Issen Yosyoku (also spelled as ‘Issen Yoshoku’ elsewhere on the internets) is a shop in Gion that’s famous for their okonomiyaki. Their storefront can’t be missed; there’s a statue of a dog chasing after a boy and pulling down his pants!
Okonomiyaki is a popular pan fried food that consists of batter and cabbage. Selected toppings and ingredients are added which can vary greatly (anything from meat and seafood to wasabi and cheese). This variability is reflected in the dish’s name; “okonomi” literally means “to one’s liking”. The dish is available all over Japan, but is most popular in the west, particularly the cities of Hiroshima and Osaka.
Although okonomiyaki is most popular in the Kansai region of Japan, each prefecture has their own style and ingredients. The Kyoto-style okonomiyaki, called issen yoshoku, looks like an American-style omelette when it’s served.
Issen Yosyoku’s okonomiyaki has the following ingredients: green onion, egg, dried scallop, grilled fish paste, dried bonito, beef, ginger, tempura batter, konjak jelly, and flour.
At the left side of the storefront (behind the sign in the above photo) is the open kitchen, where the okonomiyaki is made. The batter is first placed on the teppan (iron griddle), followed by the ingredients, and then folded in half. You can have your okonomiyaki customized to your liking, or with all the ingredients, for ¥680 each.
Kyoto Foodie tells us more about this (comical) place:
The owner of Issen Yoshoku is quite a jokester, starting with the menu. The bright red menu is gigantic and when you open it, the only dish served is prominently displayed.
The interior is hot and heavy with sexual innuendo, however it isn’t sleazy. The owner says that as he grew up in Gion, as a child he saw the entire world of adults, the ‘front and the back’ and while Gion was not and is not a redlight district, after food and drink, sex is often next on the menu, so to speak.
At each table in the establishment is a cute, young kimono clad mannequin, to keep you company. The owner says it is to trick drunken men as they pass by at night, they see what appears to be cute single young ladies all alone and step in for a bite to eat. I highly doubt that anyone is really fooled. Many of the modern drinking establishments in Gion are ‘hostess bars’ where young gals keep the male patrons company while they drink. These bars are often very expensive, Issen Yoshoku on the other hand is a very reasonably priced place, so the gals are just mannequins!
On the walls are ema (絵馬) these small wooden plaques are a staple of Shinto shrines. They are purchased then a wish or prayer is written on them, then it is hung up to receive the blessing of the gods. Here at Issen Yoshoku, there are a few hundred of them on the walls, all on the theme of sex.

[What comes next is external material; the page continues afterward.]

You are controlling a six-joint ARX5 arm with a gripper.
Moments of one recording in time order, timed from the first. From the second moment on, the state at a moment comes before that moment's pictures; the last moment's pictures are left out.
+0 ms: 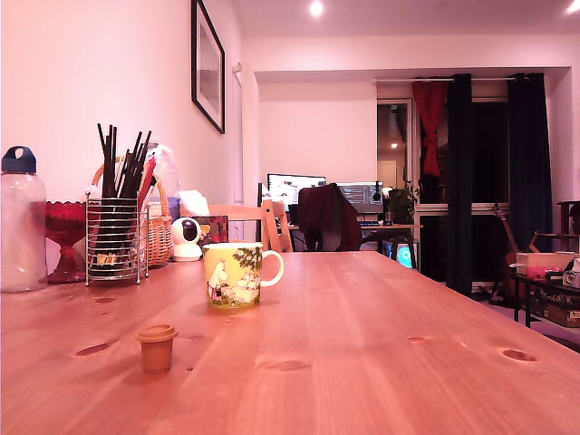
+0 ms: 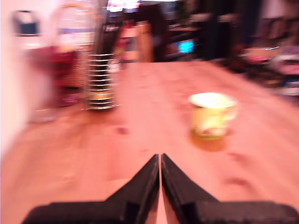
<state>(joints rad) 0.01 0.00 0.02 -0.09 0.28 -0.10</state>
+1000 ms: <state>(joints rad) -0.45 0.00 0.02 -0.23 0.20 -0.12</state>
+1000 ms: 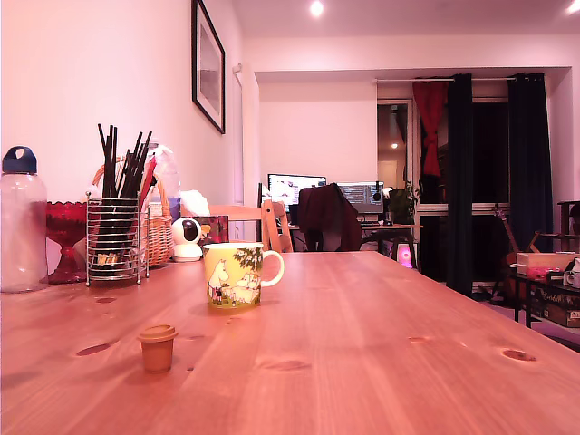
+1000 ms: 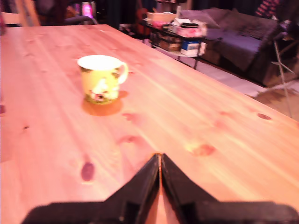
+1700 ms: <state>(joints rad) -0.49 0.20 0.03 -0.23 0.14 -0.15</state>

The owner says that even the jaded police officers that come in for a bite from the police box around the corner just laugh.
I personally thought the mannequin at our table (above photo) was kinda freaky…
My sister and I shared an okonomiyaki without egg (she’s egg intolerant).
The okonomiyaki was delicious, and the konjak jelly made it somewhat crunchy too. This is a must-eat dish when in Kyoto!